Sabbath, which for me had always been a day of deep relaxation, was now transformed into a day of suffering. On Sabbath I felt the full extent of my loneliness, my homelessness and my brokenness. I wandered about on this new, foreign soil, where fate had cast me, longing for home, for my own people. There was no one here I could confide in, before whom I could speak from the heart. But above all else, I mourned the loss of my writings, that had been stolen from me on the way to Yaroslavl.
I had hoped to find a city of refuge, but there was no rest here for my troubled heart. My cousins, Samuel and Fanya Voltchok, were themselves broken people, who were already struggling from constant need.

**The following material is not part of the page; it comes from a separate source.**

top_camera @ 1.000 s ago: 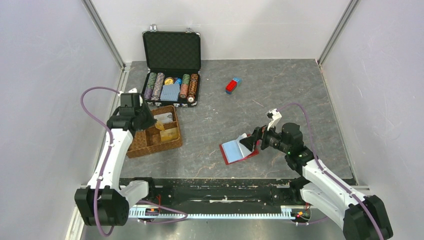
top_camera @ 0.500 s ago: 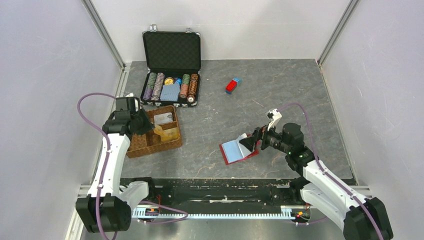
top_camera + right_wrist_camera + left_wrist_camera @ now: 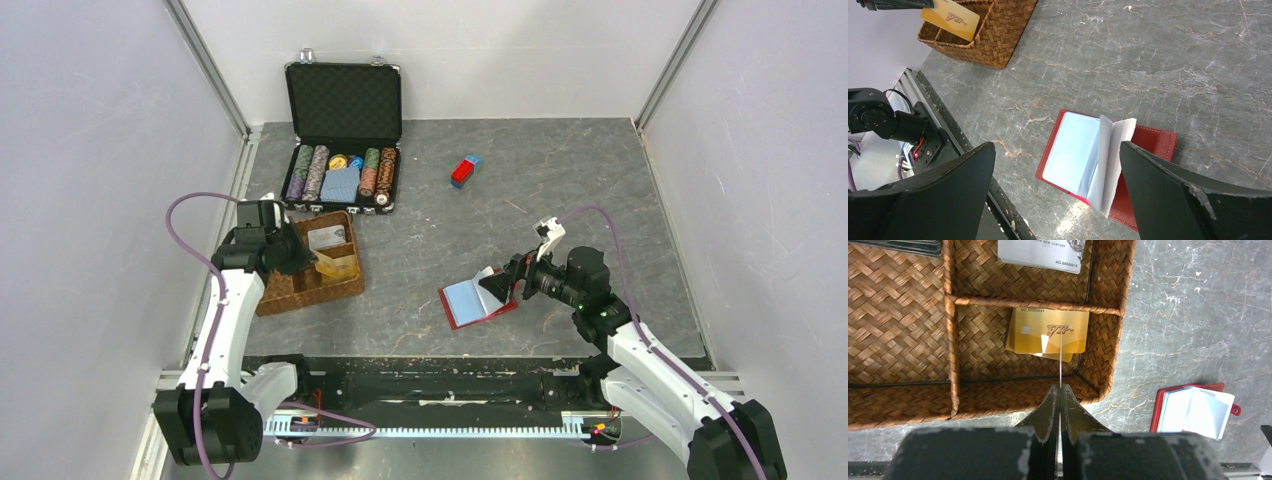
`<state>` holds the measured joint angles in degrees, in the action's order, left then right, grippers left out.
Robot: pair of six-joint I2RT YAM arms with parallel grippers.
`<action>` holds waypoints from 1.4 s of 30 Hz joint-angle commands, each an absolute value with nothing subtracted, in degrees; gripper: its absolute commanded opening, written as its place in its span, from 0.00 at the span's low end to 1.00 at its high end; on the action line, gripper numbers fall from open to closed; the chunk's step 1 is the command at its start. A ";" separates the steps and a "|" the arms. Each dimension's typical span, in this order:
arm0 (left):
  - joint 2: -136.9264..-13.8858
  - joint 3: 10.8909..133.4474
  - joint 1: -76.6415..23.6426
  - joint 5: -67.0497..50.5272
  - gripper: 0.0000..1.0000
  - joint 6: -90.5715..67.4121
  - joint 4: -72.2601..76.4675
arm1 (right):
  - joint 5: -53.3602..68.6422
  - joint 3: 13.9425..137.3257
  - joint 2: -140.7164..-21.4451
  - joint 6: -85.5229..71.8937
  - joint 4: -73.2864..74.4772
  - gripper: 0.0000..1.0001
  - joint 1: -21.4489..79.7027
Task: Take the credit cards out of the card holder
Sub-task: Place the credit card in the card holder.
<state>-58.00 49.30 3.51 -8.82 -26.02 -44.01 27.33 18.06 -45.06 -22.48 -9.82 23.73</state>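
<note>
The card holder [image 3: 478, 300] is a dark red wallet lying open on the table, with pale blue-grey sleeves fanned up; it also shows in the right wrist view [image 3: 1153, 142] and the left wrist view [image 3: 1162, 400]. My right gripper [image 3: 497, 288] is open, its jaws spread wide over the wallet [image 3: 1055, 145] and holding nothing. My left gripper [image 3: 303, 257] is shut on a gold credit card [image 3: 950, 19], seen edge-on [image 3: 1060, 360] above the basket's near right compartment. A second gold card [image 3: 1028, 330] lies flat in that compartment.
The wicker basket [image 3: 290, 290] stands at the left and also holds a white card [image 3: 1040, 255] and dark cards [image 3: 898, 245]. An open black case of poker chips [image 3: 343, 160] stands at the back. A red-and-blue block [image 3: 466, 170] lies at back centre.
My left arm has shifted slightly toward the near edge, keeping the gold card over the basket. The right arm and the wallet have not moved.
</note>
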 commanded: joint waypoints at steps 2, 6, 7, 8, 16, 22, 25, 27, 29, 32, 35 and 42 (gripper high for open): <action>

My cousin Voltchok had been already on intimate terms with Poverty for some time. They first became acquainted during his childhood, somwhere in a village in the Province of Mogilev, where his father was the rabbi. Afterwards, Poverty accompanied him to the yeshiva, where he experienced the bitter taste of sleeping on a hard bench in the cold House of Study, often on an empty stomach. When he was a little older, and he went off to study in the high school, Poverty followed him there as well. And later still when he became a Russian-Hebrew teacher, Poverty did not leave his threshold. But throughout all those years of need, he had been sustained by his great ideal: he was going to spread enlightenment and education among the poor Jewish masses of Lithuania. Many times he sang away his hunger with a Hebrew or even a Russian song, hoping all the while for a better future of "Liberty, Equality, and Fraternity".
But now that the former teacher had been forced to become a "black worker", to work in the factory to avoid going off to war, that old poverty was now much more bitter than in the early years. Now he had no songs left to sing away his hunger...as for his previous "sacred calling"....teaching....he now saw it as a waste of time. As he put it:
"What is the use of education, culture, and civilization, if mankind is nothing more than a wild beast?"
His young wife, cousin, herself a former teacher, was trying to help her husband to make his livelihood. She had converted their cramped lodgings into a kind of boarding- house for Russian seminary students who had come from the surrounding villages to study for the priesthood, and for homeless Jewish youth from Lithuania, who worked for local Russian employers. Every Saturday and Sunday she would be off giving "private lessons" for the sons and daughters of Jewish refugees, so that they should be able to speak the Russian tongue, the better to converse with their new Russian neighbors, their bread-givers...
And so both of them had no time for me. They wore not concerned with my longings, and were not bothered by my loneliness. I felt as though I were all alone in the great, wide world. The uneasiness which cried out from my face, and the sadness stared out from my eyes, simply caused other people to shrink back from me. People started to look at me as a kind of spreader of gloom. The strange boarders grated on my nerves. To my cousin's young boy, with whom I shared a bed, I was no kind of "uncle", and to his parents, not even a "guest"...more like a burden, something that had been sent to them that they weren't able to get rid of.
To get away from myself, from the painful voices that surrounded me like dark shadows, I used to leave my cousin’s home and wander about the strange city, with her unknown streets, where my father’s fathers had never trod. Perhaps here, I told myself, I could drive away the troubled thoughts, which festered in my soul, like the buzzing of the mosquito inside the skull of the Evil Titus.